Tuesday, April 8, 2008

PART III: The Most Shit Talkinist PreSchool Ever

The following entry is the final episode in a miniseries of III entitled "A Series of Unfortunate Employments" wherein the author (myself) will discuss her three previous places of employment and how and why each one was so woefully unbearable.


Montessori Preschool
* (Two years of raising your kid)
1. I don't care who you or your husband are, the moment you drop your kid off at this school THEY ARE SHIT TALKING YOU. About Everything: How you forgot your kid's jacket, how you don't spend enough time with your kid, how your kid is a total asshole (because you are one too), that you look like you're getting "pregnant" when they know full well you are not, that you are flirting with the dads, that you smuggle food out of school functions, that you are "not doing your child any favors" by dressing that way, that when your child goes to kindergarten you and he/she will have a serious and rude awakening

2. Woman that owned and ran school was ancient and because the children in our class were scared of her yet totally enamored with dinosaurs, the teacher that I taught with nicknamed her Montesaurus.

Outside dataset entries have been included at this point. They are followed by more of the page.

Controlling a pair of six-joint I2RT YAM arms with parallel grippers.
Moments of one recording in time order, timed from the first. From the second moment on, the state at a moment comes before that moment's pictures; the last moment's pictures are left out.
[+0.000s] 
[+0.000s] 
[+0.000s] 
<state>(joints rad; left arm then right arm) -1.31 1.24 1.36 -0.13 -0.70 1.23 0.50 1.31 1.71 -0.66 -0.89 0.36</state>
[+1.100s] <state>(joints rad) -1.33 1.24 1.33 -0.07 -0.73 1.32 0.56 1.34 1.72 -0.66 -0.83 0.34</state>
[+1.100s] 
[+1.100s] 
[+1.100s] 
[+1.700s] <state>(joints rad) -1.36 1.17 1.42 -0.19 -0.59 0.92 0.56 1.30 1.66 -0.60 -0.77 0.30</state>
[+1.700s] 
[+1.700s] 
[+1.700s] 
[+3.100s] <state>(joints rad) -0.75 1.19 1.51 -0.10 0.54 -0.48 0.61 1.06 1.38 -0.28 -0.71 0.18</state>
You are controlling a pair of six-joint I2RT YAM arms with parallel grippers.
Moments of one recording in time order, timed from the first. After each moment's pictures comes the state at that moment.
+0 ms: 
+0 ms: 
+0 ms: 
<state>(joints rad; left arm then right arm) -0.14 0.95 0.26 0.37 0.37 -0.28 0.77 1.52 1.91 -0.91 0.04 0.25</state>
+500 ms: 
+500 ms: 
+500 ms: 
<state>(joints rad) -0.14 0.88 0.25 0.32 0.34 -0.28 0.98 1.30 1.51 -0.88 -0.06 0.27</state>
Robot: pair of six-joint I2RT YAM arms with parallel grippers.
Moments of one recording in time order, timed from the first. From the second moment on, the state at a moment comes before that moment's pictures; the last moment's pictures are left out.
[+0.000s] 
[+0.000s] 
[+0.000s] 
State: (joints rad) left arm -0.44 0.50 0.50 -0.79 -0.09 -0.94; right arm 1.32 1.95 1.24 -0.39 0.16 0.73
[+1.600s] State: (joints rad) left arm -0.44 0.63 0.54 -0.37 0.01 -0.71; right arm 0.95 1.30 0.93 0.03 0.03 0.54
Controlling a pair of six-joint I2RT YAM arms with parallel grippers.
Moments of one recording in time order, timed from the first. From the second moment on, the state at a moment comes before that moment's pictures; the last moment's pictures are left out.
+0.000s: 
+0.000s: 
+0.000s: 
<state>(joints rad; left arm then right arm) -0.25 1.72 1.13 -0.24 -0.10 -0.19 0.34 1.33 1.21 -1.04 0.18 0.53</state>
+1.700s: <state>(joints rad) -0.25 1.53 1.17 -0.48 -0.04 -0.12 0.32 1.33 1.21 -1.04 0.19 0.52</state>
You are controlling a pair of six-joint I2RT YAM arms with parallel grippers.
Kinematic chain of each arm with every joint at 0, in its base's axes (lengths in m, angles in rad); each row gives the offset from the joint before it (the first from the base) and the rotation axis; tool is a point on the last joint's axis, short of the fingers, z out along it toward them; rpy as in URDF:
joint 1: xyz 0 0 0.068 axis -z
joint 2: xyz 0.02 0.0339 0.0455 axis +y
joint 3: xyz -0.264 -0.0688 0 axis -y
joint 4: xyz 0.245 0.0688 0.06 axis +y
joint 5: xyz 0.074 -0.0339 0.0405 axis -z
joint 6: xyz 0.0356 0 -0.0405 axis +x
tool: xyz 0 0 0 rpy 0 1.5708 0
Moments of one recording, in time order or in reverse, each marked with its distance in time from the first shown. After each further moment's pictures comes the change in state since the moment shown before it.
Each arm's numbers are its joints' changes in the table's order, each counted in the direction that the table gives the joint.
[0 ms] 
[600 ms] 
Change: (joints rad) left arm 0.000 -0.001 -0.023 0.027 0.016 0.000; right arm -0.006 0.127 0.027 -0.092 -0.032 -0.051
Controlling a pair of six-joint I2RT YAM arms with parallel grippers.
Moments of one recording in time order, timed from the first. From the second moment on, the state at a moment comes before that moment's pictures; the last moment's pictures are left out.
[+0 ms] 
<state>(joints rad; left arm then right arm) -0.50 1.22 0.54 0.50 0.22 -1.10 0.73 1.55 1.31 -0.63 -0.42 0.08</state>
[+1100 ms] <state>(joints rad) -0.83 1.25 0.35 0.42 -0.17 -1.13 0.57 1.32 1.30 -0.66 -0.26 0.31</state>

Now that is funny.

3. Hideous and angry woman with attitude up the ass named KIM** thinks she's better than you but in fact could never master preschool herself (perhaps the reason for her anger/resentment in the preschool environment).

4. We were not allowed to give the children black paint or markers for art projects. They also had to leave their trench coats, black lace up boots and KISS make-up at home because with kids these days....you just never know.

*Not the school's real name
**Definitely her real name. Total bitch.